Consecutive physiotherapy outpatients (n=49, 41.8±16.8 years, range 13-72 years, 57% female) with an acute (<2 weeks) knee injury were recruited. Participants were assessed for quadriceps activation using skin mounted electromyography during five separate clinical quadriceps activation exercises: two open-chain, inner range quads and straight leg raise; two closed-chain, step down and step up; and a composite-chain, slacklining step-up. Outcome measures were: median score on electromyography as measured in microvolts (μV); and perceived exertion on an 11-point numerical rating scale.

RESULTS

Median scores of the open- and closed-chain exercises showed no statistical difference, while composite-chain Slackline exercise showed significantly (p<0.0001) higher quadriceps activation (F(2.52, 121.00)=21.53, p<0.0001) at significantly lower exertion (F(1.62, 77.70)=26.88, p<0.0001).

CONCLUSIONS

The use of Slackline rehabilitation training can provide significant increases in activation and recruitment of the quadriceps for composite-chain exercises in the clinical setting. This activation occurs spontaneously at significantly lower levels of perceived exertion. This spontaneous quadriceps activation in a selective and simple manner is a valuable adjunct exercise for lower limb rehabilitation programmes. This is of particular relevance for the outpatient setting and circumstances where the quadriceps is inhibited and activation is required.

Effects of 4-week slackline training on lower limb joint motion and muscle activation

OBJECTIVES

To investigate the effects of four weeks of slacklining on lower limb kinematics and muscle activity following a slip of the upright stance.

DESIGN

A randomized, gender matched study.

METHODS

Twenty-four young healthy adults participated in the study and were assigned to either a training or a control group. The training group completed a 4-week training program on slacklines, while the control group received no slackline training. Before and after training, participants performed single leg standing tasks on a moveable platform.

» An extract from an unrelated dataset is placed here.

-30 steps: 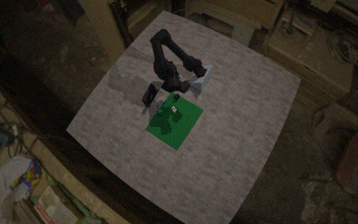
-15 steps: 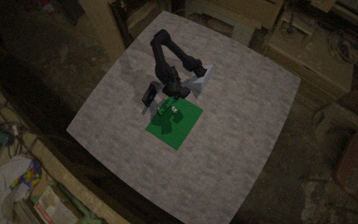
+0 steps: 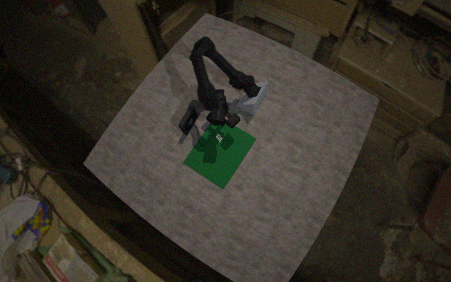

During medio-lateral platform perturbation, platform displacement, lower limb joint motion (ankle, knee and hip) and surface electromyography (EMG) measurements from six lower limb muscles were recorded.

RESULTS

In the training group, a decrease in platform mean and maximum velocity (all p<0.05) was detected, but no changes were observed for the release time and maximum deflection (all p>0.05) of the platform. Regarding lower limb kinematics, a reduced corrective action was detected in the knee joint (p<0.05), whereas only a trend towards a decrease could be observed in the ankle joint (p<0.1). EMG data revealed an enhanced activation of the rectus femoris (p<0.05), as well as a trend to increased rectus femoris to biceps femoris co-activation (p=0.06) in the preparatory phase for training group.

CONCLUSIONS

The data strongly support that slacklining can improve postural control and enhance functional knee joint stability, which seems to be induced by enhanced preparatory muscle activation of the rectus femoris.